Government spending on healthcare and the cost of healthcare in general has risen dramatically in the past few decades. With costs continuously escalating, the federal government has more incentive than ever before to root out the fraud and corruption in the healthcare sector that costs taxpayers billions of dollars each year.
Medicare’s home health benefit provides payment to a Home Health Agency (HHA) for care given over a 60-day period. To qualify for the home health benefit, patients must be certified as “homebound,” meaning that they must be unable to leave their home except for occasional short trips for medical care. In addition, home healthcare must be well documented, administered according to a physician-established plan of care, and be medically necessary for the patient’s unique condition. The care provided must also fall under one of the approved categories:
The amount of payment made to the HHA is determined by Medicare according to the Outcome Assessment Information Set (OASIS) form, which lists the number of visits and level of need for the patient. Payment amounts also depend on the Home Health Resource Group (HHRG) to which the patient is assigned under Medicare. Because payment is determined based on information submitted by the party receiving the payment (the HHA), there is a significant opportunity for HHAs to commit Medicare fraud to increase the amount of payments they receive. This payment issue was a focus of the Amedisys settlement, which was the largest home healthcare settlement in the history of the FCA, handled by Kenney and McCafferty in 2014.
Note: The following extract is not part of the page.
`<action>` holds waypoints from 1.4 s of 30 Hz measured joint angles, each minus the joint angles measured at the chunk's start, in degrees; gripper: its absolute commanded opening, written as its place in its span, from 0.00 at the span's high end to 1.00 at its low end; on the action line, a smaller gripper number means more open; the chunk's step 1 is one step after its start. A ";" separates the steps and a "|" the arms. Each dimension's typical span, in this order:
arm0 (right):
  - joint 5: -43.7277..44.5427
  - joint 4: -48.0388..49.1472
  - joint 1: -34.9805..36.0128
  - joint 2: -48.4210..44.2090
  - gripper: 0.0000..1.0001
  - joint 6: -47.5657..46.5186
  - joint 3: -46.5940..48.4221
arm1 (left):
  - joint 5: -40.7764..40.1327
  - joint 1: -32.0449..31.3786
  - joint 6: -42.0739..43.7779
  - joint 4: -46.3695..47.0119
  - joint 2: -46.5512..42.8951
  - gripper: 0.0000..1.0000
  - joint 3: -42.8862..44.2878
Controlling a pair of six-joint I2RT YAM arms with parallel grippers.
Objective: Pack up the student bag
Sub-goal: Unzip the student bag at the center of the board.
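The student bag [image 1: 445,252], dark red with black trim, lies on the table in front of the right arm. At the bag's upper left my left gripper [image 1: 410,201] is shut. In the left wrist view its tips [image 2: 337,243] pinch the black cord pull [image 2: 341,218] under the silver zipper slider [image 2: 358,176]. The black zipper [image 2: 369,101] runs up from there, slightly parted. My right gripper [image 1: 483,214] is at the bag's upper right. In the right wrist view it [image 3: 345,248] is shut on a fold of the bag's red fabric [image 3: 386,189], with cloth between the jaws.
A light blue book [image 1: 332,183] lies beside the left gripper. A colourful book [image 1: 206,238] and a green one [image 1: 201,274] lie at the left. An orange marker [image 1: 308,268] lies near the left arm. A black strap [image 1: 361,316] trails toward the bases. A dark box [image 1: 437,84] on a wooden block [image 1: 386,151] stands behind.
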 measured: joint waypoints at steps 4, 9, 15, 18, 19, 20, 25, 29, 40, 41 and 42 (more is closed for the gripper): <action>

Types of Home Healthcare Fraud
Home healthcare fraud is typically perpetrated by submitting claims in a way that is not compliant with the Medicare home health benefit requirements or by falsifying information reported to Medicare in order to receive more money for a patient. For example, the HHA may fail to properly certify and document the medical needs and homebound status of the patient with a physician. HHAs may also bill Medicare for services other than those approved under the home health benefit.
Another common practice is upcoding, reporting the patient’s condition as more severe to qualify for greater compensation. In addition, financial arrangements between HHAs and referring or certifying physicians may be in violation of the Stark Statute and/or the Anti-Kickback Statute.